Growling and staggering raccoons most definitely should be meeting the business end of a bullet. We have had enough cases of rabies in the area that we don't even think twice about it. I am not sure how our raccoons get "educated", as my neighbors don't have the patience to trap them, but they had the leg traps (2 kinds) and the live trap tripped without getting caught. And we had it all on the game camera too.


----------



## Trickyroo (Sep 26, 2012)

Aww , Im so sorry about your Mike  
That is terrible.

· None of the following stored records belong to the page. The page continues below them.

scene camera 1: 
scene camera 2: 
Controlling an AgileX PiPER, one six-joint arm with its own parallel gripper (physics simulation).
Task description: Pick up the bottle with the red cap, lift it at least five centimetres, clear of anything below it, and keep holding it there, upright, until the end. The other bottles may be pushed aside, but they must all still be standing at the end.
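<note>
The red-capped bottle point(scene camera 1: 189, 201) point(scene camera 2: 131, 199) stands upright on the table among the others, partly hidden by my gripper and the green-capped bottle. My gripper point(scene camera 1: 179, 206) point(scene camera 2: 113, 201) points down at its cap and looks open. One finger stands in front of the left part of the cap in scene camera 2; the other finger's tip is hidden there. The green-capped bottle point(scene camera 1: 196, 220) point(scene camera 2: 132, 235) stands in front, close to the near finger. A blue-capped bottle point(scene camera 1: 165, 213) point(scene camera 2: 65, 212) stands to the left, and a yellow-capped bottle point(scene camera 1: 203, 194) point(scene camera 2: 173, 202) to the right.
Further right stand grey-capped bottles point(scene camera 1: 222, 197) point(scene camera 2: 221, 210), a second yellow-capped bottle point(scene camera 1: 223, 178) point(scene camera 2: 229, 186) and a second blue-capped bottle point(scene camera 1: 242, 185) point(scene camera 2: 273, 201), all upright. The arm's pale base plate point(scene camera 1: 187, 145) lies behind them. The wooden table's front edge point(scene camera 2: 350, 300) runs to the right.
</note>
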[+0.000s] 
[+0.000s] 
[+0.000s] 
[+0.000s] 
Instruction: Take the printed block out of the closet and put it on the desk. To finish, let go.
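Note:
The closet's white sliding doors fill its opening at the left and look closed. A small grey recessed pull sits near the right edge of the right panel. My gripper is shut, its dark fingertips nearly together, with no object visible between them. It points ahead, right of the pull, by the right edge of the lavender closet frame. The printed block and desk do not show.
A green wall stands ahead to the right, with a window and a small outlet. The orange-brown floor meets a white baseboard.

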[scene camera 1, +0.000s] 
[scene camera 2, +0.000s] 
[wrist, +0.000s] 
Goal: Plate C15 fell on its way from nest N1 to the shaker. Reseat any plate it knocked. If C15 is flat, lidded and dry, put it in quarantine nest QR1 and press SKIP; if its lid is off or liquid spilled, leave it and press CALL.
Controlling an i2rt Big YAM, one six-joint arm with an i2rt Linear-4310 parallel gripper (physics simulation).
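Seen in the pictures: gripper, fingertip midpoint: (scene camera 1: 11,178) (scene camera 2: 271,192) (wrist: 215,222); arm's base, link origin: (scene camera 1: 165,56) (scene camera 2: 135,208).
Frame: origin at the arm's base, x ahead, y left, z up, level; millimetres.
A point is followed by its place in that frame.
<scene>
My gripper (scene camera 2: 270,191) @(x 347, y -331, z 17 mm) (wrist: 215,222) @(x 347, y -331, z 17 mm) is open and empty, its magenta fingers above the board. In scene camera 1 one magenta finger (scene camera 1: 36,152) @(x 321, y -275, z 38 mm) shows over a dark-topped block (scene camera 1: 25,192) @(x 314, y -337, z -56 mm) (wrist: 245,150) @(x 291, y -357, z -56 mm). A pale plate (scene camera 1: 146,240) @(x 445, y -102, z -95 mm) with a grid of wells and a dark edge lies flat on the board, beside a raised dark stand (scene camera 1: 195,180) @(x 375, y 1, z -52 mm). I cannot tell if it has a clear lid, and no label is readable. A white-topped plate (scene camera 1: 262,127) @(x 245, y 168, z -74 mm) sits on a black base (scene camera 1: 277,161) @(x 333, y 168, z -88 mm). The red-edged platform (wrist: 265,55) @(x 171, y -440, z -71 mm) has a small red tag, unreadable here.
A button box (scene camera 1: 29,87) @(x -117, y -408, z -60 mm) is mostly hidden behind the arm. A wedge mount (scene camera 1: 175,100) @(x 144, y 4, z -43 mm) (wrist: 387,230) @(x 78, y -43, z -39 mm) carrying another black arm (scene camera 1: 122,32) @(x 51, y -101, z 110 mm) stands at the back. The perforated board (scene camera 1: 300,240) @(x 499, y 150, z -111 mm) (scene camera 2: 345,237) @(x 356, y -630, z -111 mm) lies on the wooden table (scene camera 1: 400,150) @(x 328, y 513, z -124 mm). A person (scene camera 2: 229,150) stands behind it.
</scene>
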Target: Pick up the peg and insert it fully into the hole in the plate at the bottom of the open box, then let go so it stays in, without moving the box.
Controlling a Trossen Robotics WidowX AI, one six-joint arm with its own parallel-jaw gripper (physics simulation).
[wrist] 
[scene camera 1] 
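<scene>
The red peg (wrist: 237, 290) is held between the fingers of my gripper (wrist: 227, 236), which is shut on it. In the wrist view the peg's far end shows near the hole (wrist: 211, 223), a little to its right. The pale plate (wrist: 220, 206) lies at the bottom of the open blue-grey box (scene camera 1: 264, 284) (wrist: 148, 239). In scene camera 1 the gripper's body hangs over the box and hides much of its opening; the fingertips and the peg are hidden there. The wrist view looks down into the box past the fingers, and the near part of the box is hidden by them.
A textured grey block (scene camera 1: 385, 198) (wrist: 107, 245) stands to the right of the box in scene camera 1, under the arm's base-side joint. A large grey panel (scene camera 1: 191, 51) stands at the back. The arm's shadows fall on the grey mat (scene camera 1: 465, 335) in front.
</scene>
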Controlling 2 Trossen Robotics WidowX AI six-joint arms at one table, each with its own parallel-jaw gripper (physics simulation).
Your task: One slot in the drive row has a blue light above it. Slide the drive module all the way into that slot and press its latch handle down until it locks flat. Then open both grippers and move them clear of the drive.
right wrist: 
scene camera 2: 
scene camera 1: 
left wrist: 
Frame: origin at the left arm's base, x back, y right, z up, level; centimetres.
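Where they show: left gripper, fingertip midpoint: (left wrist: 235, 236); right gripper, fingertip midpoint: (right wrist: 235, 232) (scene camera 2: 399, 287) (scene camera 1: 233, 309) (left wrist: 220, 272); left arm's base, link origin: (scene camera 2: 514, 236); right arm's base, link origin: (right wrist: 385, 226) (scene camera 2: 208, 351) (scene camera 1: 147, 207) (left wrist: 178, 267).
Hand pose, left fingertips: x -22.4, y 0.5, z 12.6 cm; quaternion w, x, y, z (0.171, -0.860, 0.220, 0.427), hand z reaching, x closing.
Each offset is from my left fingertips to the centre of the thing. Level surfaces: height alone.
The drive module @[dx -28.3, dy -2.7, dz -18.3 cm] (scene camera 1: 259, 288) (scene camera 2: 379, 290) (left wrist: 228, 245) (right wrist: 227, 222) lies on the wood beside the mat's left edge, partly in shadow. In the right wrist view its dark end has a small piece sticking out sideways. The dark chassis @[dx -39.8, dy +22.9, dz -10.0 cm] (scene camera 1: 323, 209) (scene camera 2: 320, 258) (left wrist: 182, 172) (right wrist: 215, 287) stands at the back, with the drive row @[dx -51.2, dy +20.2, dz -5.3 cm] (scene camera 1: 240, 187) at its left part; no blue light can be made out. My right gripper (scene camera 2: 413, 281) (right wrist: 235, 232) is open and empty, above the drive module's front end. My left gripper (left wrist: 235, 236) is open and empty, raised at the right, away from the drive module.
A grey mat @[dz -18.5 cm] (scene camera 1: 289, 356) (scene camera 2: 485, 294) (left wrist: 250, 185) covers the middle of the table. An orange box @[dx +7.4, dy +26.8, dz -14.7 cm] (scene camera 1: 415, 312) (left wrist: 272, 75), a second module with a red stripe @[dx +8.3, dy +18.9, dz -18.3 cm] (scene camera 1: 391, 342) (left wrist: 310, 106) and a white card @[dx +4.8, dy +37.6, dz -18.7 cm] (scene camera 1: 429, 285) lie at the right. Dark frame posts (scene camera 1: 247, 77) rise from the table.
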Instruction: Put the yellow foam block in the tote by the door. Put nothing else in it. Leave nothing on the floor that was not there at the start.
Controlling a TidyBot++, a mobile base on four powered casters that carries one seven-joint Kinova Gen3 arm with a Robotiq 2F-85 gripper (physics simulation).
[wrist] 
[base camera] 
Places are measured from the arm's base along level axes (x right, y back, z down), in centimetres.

I hope you can catch the culprit.
Dont beat yourself up , it wasnt your fault .
Dogs bark at lots of things , it may not have even been what your dog was barking at the time. :hug:


----------



## toth boer goats (Jul 20, 2008)

I am so sorry


----------



## Maggie (Nov 5, 2010)

Thank you. I have been trying to find some hens for Ed, but no one around here has anything. I'd have to travel a couple hours to find some. I feel bad, he seems so lonely.


----------



## onehorse_2000 (Sep 17, 2012)

Where are you located in PA? I have buff ducks and we probably should move a couple, if you are interested. I probably have a buff drake, too.


----------



## Maggie (Nov 5, 2010)

Eastern Pa, close to nj


----------



## onehorse_2000 (Sep 17, 2012)

We are in central PA, we could probably meet you in Hamburg, PA one evening next week. I have a drake and I have a duck or 2 that could be company.


----------



## Texas.girl (Dec 20, 2011)

:grouphug:

Two summer's ago when we were in a severe drought I caught lots of *****. Since we got a little bit of rain last spring, even though it has not rained in months, the ***** are much harder to trap. I know they are stealing my cat's food and causing other problems but our 2 traps have not caught a thing in over a month. bones have disappeared on occasion though. Thanks for the sardines tip, might try that.


----------